DIRECTIONS:
Please return all lines of the data below containing the string "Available".

RECORDS:

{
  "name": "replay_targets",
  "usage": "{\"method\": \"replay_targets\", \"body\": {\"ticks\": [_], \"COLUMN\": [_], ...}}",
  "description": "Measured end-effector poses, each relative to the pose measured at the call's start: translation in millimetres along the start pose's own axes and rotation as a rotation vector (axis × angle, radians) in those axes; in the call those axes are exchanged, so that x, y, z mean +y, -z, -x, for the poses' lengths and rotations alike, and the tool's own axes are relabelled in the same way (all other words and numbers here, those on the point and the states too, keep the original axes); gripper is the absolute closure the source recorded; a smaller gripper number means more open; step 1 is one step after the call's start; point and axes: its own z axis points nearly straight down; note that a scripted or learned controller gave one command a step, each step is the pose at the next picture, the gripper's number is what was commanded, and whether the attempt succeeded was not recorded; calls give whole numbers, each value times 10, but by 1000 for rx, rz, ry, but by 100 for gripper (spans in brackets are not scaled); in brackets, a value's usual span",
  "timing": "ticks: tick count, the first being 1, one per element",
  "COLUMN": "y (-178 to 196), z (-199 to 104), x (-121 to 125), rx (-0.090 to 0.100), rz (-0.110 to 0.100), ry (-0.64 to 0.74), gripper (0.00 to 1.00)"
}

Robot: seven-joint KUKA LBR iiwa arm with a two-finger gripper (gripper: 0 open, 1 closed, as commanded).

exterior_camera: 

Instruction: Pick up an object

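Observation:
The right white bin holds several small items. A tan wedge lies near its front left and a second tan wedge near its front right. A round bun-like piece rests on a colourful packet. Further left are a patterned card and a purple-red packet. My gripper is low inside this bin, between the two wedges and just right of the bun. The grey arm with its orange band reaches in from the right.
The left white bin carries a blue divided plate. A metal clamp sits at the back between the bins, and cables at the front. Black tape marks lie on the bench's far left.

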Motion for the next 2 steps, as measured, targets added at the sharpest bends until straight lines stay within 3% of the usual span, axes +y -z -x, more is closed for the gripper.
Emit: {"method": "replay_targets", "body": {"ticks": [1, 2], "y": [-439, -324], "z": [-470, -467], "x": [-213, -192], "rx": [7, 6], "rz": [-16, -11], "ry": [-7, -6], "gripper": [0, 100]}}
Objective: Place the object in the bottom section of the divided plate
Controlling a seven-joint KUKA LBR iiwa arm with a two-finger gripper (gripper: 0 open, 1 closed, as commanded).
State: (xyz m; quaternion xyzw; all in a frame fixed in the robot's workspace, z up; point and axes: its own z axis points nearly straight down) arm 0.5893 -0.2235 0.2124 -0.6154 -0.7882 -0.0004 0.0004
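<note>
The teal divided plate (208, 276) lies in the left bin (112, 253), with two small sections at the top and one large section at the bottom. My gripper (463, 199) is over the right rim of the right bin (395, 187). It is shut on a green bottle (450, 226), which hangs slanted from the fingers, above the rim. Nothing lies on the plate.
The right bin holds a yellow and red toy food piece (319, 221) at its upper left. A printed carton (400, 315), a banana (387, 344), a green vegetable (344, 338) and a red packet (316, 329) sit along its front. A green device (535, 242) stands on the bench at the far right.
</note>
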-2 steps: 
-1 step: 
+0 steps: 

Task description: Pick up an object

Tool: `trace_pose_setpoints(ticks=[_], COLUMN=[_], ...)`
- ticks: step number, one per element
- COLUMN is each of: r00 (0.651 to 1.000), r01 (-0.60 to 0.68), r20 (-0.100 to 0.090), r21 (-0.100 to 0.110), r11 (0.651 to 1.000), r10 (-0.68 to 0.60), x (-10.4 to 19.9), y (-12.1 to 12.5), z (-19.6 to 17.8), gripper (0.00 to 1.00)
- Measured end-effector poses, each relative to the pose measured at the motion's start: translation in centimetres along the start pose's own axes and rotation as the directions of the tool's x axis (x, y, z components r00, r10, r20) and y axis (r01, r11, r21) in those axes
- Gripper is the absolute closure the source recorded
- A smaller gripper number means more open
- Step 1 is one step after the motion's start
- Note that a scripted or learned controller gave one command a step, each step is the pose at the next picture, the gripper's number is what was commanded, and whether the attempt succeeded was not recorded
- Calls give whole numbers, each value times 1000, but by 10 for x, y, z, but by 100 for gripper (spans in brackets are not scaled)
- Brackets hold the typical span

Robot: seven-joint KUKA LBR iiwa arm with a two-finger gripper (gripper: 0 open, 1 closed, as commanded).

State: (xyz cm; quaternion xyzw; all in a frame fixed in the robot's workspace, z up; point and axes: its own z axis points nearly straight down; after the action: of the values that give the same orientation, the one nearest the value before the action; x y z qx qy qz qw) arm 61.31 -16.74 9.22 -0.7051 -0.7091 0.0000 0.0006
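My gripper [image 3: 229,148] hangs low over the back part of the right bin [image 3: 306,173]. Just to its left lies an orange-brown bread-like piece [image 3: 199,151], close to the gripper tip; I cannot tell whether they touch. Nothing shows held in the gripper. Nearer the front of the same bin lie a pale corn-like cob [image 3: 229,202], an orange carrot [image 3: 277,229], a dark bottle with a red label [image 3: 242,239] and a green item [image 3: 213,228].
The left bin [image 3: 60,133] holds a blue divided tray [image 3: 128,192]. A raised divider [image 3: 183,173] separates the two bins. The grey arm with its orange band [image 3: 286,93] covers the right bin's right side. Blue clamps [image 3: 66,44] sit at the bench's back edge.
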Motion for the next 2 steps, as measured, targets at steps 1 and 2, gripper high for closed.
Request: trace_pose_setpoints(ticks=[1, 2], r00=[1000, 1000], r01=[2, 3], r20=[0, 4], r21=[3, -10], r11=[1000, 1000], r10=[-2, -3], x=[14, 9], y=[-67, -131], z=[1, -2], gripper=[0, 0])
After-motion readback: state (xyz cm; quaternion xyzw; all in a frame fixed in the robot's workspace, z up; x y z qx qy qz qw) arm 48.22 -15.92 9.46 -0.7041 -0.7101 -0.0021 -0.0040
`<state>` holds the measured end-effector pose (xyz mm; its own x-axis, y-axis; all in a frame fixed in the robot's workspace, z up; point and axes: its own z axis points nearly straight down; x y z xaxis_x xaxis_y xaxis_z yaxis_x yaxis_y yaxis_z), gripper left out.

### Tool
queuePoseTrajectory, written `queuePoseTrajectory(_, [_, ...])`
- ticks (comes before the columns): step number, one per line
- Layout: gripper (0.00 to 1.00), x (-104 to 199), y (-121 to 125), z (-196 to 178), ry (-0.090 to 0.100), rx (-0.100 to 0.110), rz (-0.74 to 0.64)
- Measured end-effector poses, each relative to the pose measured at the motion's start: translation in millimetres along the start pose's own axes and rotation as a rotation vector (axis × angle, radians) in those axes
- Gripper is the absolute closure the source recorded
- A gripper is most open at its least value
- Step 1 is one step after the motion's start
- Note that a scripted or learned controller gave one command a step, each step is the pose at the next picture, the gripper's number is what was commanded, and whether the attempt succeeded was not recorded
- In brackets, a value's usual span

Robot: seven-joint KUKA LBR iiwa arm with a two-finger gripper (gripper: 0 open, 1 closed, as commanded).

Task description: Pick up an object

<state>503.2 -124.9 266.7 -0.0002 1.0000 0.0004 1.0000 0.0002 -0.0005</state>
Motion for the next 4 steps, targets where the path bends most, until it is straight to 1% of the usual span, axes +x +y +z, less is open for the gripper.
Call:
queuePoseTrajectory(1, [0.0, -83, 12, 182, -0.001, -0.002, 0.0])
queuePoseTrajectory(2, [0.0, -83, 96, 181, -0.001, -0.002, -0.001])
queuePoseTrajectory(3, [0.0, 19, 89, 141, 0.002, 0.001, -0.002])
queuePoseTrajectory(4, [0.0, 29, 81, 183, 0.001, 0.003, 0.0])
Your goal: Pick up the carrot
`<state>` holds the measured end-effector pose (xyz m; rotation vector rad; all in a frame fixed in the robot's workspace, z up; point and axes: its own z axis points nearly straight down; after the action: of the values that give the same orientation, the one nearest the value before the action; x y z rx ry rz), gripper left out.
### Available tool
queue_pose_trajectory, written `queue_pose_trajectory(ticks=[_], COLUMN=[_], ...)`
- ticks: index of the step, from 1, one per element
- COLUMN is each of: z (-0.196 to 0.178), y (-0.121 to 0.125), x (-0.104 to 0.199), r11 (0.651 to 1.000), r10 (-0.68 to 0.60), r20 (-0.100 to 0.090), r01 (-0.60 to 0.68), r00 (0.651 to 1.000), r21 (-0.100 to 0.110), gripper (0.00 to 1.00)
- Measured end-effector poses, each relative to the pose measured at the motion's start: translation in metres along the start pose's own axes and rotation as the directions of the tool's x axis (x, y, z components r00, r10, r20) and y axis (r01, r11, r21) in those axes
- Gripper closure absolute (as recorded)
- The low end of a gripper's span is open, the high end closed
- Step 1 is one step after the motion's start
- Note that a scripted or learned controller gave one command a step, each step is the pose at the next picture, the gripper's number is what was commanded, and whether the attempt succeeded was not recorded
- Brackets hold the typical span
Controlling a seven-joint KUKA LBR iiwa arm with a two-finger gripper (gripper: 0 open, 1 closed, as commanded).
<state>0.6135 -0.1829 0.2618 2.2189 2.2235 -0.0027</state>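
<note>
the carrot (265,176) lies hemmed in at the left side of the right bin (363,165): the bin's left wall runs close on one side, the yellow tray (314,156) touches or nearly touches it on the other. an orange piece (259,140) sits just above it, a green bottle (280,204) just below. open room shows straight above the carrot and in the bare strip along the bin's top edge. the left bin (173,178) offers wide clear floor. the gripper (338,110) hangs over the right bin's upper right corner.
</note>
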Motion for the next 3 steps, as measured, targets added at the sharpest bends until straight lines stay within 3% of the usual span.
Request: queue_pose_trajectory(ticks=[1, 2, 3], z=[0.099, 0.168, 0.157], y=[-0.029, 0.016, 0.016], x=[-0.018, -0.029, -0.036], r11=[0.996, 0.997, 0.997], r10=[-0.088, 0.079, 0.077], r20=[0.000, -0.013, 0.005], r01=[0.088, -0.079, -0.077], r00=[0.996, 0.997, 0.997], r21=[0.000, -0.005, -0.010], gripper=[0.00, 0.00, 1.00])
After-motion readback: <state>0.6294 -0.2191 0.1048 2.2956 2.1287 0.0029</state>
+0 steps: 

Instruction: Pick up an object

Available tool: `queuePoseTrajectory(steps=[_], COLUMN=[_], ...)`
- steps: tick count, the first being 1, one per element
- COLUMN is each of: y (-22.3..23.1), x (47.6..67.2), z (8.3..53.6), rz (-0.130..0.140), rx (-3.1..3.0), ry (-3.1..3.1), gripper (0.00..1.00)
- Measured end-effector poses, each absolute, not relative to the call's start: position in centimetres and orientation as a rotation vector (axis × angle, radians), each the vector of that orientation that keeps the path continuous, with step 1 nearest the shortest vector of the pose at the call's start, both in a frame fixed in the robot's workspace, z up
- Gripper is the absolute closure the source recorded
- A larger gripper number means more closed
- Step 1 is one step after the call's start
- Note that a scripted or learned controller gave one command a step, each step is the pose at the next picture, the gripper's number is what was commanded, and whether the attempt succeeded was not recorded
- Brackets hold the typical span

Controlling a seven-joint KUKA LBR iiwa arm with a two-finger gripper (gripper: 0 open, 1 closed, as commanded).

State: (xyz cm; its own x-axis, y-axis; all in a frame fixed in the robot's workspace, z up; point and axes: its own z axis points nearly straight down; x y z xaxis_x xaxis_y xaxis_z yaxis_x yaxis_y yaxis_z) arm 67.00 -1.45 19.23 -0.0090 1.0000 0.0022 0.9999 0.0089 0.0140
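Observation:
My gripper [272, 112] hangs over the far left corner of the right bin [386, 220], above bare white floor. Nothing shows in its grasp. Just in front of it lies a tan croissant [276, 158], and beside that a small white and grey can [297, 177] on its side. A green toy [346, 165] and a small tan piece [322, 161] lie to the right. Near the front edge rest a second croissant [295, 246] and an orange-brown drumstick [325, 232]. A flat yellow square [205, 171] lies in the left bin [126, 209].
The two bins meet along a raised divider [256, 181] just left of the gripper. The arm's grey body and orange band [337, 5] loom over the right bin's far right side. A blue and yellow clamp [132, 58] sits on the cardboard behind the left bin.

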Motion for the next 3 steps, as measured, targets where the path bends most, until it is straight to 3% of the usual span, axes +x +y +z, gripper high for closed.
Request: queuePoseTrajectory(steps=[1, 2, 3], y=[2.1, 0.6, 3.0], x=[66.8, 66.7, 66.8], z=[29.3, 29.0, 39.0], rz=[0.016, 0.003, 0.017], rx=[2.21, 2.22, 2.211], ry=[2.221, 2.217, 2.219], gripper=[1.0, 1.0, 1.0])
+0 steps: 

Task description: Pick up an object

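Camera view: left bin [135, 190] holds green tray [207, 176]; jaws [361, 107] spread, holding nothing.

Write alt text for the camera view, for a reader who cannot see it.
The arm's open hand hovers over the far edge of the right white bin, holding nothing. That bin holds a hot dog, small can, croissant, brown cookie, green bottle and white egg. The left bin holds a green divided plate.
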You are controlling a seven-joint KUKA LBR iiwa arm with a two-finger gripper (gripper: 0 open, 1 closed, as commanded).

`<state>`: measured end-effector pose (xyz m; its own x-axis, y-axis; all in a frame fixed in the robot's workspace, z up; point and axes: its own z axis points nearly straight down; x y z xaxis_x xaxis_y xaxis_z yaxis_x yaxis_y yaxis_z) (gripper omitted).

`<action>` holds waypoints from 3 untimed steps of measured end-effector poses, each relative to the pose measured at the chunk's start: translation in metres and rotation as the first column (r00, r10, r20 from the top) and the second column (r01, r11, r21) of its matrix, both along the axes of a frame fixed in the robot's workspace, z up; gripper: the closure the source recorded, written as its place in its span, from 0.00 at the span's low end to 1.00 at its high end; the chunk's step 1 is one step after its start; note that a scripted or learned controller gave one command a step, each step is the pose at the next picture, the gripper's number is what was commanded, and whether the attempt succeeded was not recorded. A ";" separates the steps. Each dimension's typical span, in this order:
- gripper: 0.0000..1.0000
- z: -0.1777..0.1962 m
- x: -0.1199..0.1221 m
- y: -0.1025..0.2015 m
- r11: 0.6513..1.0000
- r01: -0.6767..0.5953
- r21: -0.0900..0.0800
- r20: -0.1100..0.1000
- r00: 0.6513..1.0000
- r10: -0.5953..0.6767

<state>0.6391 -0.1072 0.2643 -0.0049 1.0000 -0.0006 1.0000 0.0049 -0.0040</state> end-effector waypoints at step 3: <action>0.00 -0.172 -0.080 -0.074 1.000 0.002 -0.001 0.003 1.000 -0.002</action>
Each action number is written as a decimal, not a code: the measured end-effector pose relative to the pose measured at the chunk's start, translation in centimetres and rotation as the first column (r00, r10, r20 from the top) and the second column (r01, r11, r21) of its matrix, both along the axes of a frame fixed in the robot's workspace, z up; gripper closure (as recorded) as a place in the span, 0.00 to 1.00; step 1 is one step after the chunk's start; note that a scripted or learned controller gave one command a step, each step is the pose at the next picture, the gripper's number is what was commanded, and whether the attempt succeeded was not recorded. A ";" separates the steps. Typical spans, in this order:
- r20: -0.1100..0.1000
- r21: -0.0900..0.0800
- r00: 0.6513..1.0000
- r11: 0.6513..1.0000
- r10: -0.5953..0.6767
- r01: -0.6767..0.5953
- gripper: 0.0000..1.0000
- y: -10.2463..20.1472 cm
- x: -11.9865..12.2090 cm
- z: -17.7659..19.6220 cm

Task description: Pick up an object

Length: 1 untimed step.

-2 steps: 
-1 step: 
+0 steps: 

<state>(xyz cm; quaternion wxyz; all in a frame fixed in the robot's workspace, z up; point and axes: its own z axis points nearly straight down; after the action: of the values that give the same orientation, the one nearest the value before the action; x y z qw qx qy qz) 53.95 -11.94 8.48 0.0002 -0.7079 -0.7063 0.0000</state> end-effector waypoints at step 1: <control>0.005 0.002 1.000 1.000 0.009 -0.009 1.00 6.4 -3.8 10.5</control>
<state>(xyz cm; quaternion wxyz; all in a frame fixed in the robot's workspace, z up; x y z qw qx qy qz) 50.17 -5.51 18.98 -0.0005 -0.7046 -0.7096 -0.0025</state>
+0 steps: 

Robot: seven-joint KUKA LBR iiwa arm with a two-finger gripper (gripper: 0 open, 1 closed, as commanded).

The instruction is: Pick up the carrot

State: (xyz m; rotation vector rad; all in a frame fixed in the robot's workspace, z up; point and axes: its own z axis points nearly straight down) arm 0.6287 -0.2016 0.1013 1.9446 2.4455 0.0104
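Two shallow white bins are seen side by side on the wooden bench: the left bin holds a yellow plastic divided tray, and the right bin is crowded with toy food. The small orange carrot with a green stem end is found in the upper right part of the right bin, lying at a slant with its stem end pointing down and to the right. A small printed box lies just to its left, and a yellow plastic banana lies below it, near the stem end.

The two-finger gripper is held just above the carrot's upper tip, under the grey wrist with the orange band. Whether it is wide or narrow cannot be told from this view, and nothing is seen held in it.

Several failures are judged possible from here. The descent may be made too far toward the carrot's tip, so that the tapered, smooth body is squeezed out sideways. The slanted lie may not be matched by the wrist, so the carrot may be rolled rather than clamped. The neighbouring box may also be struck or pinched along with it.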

RESPONSE BOX:
### Available tool
Available tool: `queuePoseTrajectory(steps=[_], COLUMN=[_], ...)`

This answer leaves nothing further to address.